Recently, the woman was in luck when the Salvation Army was out with McKee and his group. The Salvation Army had a van and took her to Albany to get her shot.

That’s the kind of work the street outreach team is trying to do, McKee said. The group reaches out to individuals who don’t trust resource providers everywhere from the old City Hall and downtown to the parks. The group tries to address the immediate needs, with water, socks and substantive food the homeless can use, and then a connection to resources that can help the homeless.

“The thing that strikes me, this is such a small population we’re talking about,” Nilan said of Sweet Home. “It’s a manageable size. It just behooves the community to make life work for people instead of making life hell for people.”
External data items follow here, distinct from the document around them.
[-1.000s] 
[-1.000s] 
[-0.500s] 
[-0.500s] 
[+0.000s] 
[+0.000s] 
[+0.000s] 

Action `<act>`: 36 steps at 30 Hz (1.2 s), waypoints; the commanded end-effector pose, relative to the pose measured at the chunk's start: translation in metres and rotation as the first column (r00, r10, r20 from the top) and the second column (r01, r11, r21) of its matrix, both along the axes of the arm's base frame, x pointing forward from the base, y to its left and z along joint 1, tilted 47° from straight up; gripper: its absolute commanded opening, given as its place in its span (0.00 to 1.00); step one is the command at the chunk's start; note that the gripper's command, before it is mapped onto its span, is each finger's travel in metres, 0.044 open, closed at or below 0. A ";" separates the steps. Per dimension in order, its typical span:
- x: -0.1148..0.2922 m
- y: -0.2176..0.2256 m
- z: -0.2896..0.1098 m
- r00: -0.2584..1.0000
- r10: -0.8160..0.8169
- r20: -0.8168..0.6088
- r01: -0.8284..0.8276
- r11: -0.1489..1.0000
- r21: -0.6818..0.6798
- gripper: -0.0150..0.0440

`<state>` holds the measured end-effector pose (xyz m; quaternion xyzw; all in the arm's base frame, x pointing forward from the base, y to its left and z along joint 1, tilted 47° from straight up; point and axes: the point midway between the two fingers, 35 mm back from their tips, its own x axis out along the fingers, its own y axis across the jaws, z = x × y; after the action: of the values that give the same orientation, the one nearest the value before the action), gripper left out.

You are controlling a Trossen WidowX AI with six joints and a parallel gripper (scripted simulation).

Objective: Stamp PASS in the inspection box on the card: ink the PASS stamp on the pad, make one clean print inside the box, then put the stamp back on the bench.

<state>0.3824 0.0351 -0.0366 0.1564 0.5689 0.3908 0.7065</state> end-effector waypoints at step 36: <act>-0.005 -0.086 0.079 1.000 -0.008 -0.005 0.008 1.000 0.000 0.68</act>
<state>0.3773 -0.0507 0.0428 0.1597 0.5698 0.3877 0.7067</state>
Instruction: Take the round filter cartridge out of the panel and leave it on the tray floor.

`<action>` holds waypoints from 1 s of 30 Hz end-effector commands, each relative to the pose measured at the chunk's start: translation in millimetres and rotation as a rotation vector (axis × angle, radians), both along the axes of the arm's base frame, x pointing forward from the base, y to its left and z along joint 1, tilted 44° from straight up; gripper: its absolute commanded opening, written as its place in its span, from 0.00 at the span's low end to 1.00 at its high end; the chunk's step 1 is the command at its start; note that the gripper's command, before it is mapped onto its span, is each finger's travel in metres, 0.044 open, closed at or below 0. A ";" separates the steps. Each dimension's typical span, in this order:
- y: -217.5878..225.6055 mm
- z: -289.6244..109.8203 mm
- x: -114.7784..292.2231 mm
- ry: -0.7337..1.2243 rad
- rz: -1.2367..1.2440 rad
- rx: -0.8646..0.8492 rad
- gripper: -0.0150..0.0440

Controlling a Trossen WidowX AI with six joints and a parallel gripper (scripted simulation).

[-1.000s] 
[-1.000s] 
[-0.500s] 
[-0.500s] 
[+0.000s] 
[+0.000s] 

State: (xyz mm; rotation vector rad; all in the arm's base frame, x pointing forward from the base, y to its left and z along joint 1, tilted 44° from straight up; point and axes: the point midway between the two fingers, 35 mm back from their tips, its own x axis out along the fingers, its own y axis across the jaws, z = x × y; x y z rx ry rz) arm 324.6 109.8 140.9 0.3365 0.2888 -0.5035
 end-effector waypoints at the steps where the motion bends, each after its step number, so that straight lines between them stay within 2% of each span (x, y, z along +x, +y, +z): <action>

Rather, get them to become productive and reach a point of sustainability, McKee added. At that point, they no longer want to be downtown, wet and begging, or going to the soup kitchen.

“I’m a better person because my neighbors are stronger,” McKee said. When his example homeless woman is able to get her medication, Sweet Home is that much better for the next couple of weeks.

“Nobody chooses to be homeless,” he said.

“The things people forget, nobody grows up and wants to be homeless,” Nilan said, but a lot of the seeds are planted while children are in school.

As a school district, Sweet Home goes above and beyond to help prevent that with its district homeless liaison, clothing program and food pack program, McKee said.

It goes beyond that, Nilan said noting that a homeless pregnant woman was being “harassed” recently for being in a park.

The police issued her a citation in September in Sankey Park after the outreach group made contact with her, Nilan said. She doesn’t know the circumstances of the woman’s life, but “if you value life, you’ll value the life of that baby. If you don’t take care of prenatal and afterbirth, as babies, we are again planting the seeds for dysfunction.”

McKee said he hasn’t seen or heard from her since then.

In Sweet Home, there isn’t shelter, nor a daytime drop-in center, available for male adults or male children who are too old, McKee said, adding that one of his first times homeless was as a child.

His mother was a victim of domestic abuse, but he couldn’t go to the Hope Center with her. She had a choice, to be on the street with all of her children or to take his brother and sister to the Hope Center with her, leaving McKee on the street.

“You’re in survival mode,” McKee said. “You’re worried about your homeless 12-year-old, just to check in. That’s the reality of homelessness in Sweet Home.”

It’s a perpetual cycle, he said.

Sweet Home could find solutions, he said. Sweet Home has an empty rehabilitation center, the old Avamere Twin Oaks building, which was used for people recovering from physical injuries and illnesses.

“It seems simple that if you just give them someplace to go,” Byrd said, it helps the downtown business community. It can make the homeless more productive and connect them to resources they need to eventually live sustainably.

In other communities with daytime drop-in centers, they hang out there during the day, McKee said, but the problem is large in other communities. Corvallis has 60 beds in a homeless shelter while the last point-in-time count showed 267 homeless persons.

“There’s mental illness,” Nilan said. “There’s health issues. There’s economics. The community should be responsible for having ways to help people (or prevent homelessness in the first place).”

“Stop viewing it as us-versus-them,” McKee said. He suggested caring about the homeless the same way the community cares about those who are suddenly tragically ill or injured, when the community comes together and raises thousands of dollars for an individual and family.

Why not go to the same extent to support the homeless, Byrd asked. “Why don’t we see them as part of us?”